Нет жалости во мне. Ни к сирым, ни к усердным. Казалось бы, в такой ситуации кого-нибудь да стоило бы пожалеть – героиню фильма «Дура», тридцатилетнюю дылду с развитием десятилетнего ребенка, что всю картину вопиет о сострадании, или сыгравшую ее актрису Оксану Коростышевскую, работу которой, я не сомневаюсь, можно сравнить с бегом на пятнадцать километров с полной боевой выкладкой. Или уж режиссера Максима Коростышевского, который, без сомнения, собрался всерьез въехать в большой кинематограф на своей «Дуре», как на белом коне.
Никого не жалко, никого — ни тебя, ни меня, ни его. Особенно вот его. Режиссера.
История Ульяны Тулиной, убогой, что родилась на свет с щипцами акушера на своей бедной голове, действительно очень жалкая история. Живет Ульяна с сестрой-близнецом, неудачливой и, очевидно, бездарной актрисой ТЮЗа, которая и жалеет заедающую ее жизнь Улю, и порой изрядно ее ненавидит. Оставим без внимания тот момент, что из одного близнеца выросла актриса Коростышевская, а из другого – актриса Мянник. Ну да ладно, Коростышевская не Джереми Айронс, две роли сразу не потянула, а муж ее не Кроненберг, это легко простить. Дальше пойдет такой ладный и гладкий беспредел, что это уж, ей-богу, пустяки. В квартиру двух перезревающих дев въезжает неудачливый писатель Мишкин, которому позарез нужно где-то жить, что-то есть, с кем-то спать и, разумеется, написать гениальный роман. С целью спать и прокормиться он выбирает сестру-актрису, а с целью написать – блаженную Ульяну. Он назначает ее своей музой и втихую пишет роман с нее. Уля любит весь белый свет, погибший СССР, депутата Митрофанова (почему сразу не президента Путина?), клеит коллажи в минуты подъема чувств, читает дамские романы и работает на фабрике по производству шампуней из плаценты. Дурочка влюбляется в писателя не на шутку и очень даже не прочь поделиться с ним самым дорогим, что есть у тридцатилетней девушки, что вызывает у ее сестры законное негодование.

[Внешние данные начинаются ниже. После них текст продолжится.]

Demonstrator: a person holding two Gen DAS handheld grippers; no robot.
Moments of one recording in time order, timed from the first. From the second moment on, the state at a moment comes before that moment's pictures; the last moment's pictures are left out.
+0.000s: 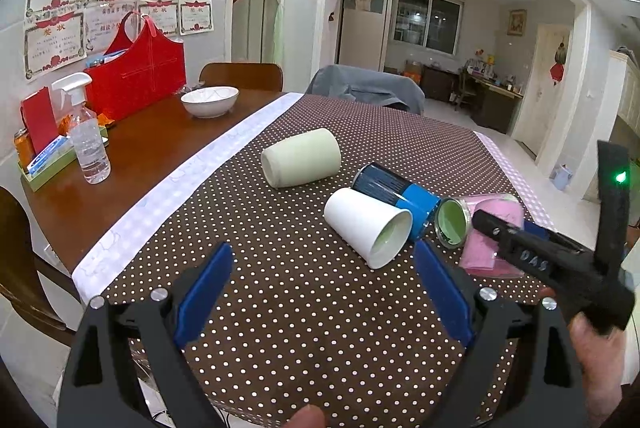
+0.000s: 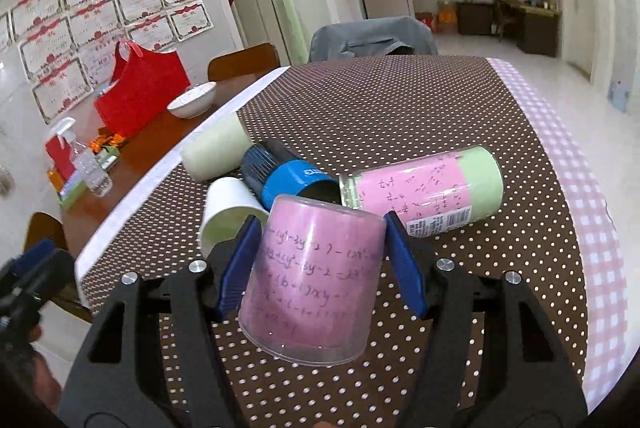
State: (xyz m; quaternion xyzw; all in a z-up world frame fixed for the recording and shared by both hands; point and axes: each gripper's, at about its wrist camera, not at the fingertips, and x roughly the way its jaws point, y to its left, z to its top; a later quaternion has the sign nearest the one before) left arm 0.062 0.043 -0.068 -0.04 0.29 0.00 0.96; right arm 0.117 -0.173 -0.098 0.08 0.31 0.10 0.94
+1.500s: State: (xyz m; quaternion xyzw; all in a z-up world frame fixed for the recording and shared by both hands) left arm 0.059 0.034 -0.066 -0.04 0.28 0.00 0.96; right arm 0.084 -0.173 -0.084 0.07 0.29 0.11 0.95
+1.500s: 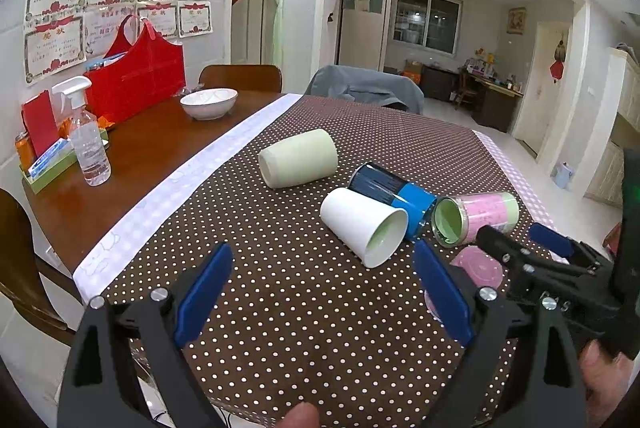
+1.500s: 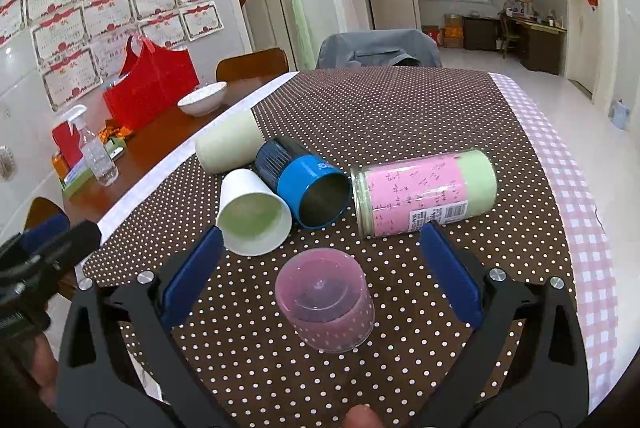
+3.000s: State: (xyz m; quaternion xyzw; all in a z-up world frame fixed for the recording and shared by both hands) left arm -0.004 0.003 -0.001 0.00 0.19 -0.02 0.98; right arm -0.029 -0.203 0.014 0.06 0.15 0.02 0.99
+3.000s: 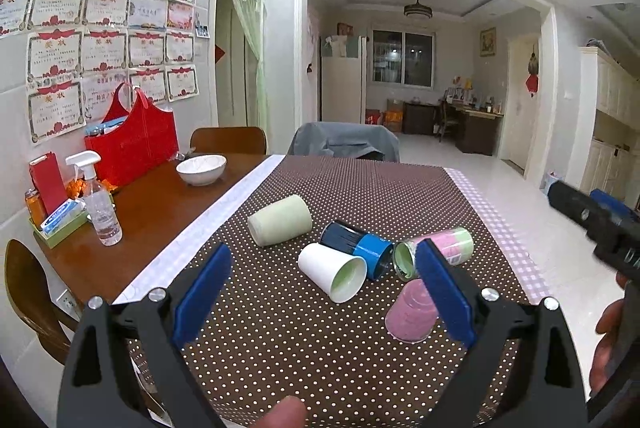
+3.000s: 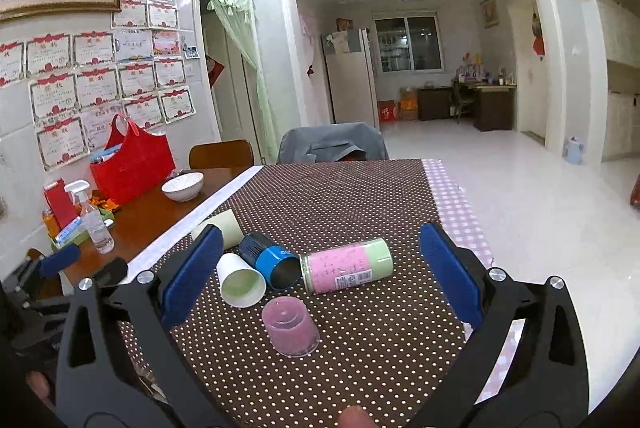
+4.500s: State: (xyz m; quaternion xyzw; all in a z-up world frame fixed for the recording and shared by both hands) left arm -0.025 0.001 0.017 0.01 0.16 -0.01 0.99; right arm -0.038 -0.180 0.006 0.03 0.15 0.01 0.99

Физиологизм всего происходящего не делает фильм ближе к реальности.
Хотя, казалось бы, весь этот мир полунищеты, ничтожества, безысходности, пьяных актеров ТЮЗа (в ТЮЗе отметились Ольга Волкова и Александр Балуев), бездарных писателей, неаппетитных потребностей плоти и их оправдывающих всхлипываний духа – все это могло бы увести картину к некоей привычной местной достоевщинке. Ан нет, от экрана во всю мощь несет какими-то устрашающе знакомыми и столь любезными Ульяне советскими запахами, когда творческая интеллигенция, может быть, забывает порой мыться и выкидывать за собой пепельницы, работает очень мало и плохо, зато почему-то твердо помнит, что она – соль, хлеб, колбаса, водка и тортик этой земли.
Будь такая картина по-перестрочному или по-петрушевски чернушной, это была бы по-своему недурная картина.
Но в грязь больного коммунально-инцестуального быта льется синтетический клубничный сироп бытия, а вместе это составляет уж вовсе тошнотворное блюдо. Безвкусию режиссера не помогает ни честный перформанс ведущей актрисы, ни удачные моменты, которые в фильме, почти к сожалению, все-таки присутствуют. Когда осатаневшая от Ульяниных претензий на любовника сестра приводит в дом своего сослуживца-актера, выпивоху и бабника, чтобы он блаженную как следует отодрал, здесь, знаете, чувствительного человека может и стошнить. А когда дурочка устраивает ему веселое представление с переодеваниями, беспринципный зритель может на минуту и развеселиться. Но в картине нет и намека на материал, который мог бы послужить проводником состраданию.
Как это ни странно, будь режиссер поциничней, это сыграло бы ему хорошую службу, он сумел бы ободрать своих героев до костей, до конца, и зрителю бы волей-неволей пришлось бы к ним приглядеться.
Но очевидно, что сегодня законопослушные и либерально обученные граждане готовы к сирым присматриваться, признавать их равные права, но никаких этих крайностей – добивать или подавать. И сытый этот гуманизм выглядит почище любого уродства.
Милость к падшим можно призывать с 21 июля в кинотеатрах «Горизонт», «Пять звезд», «Пять звезд — Рио», «Фитиль», сети «Формула кино».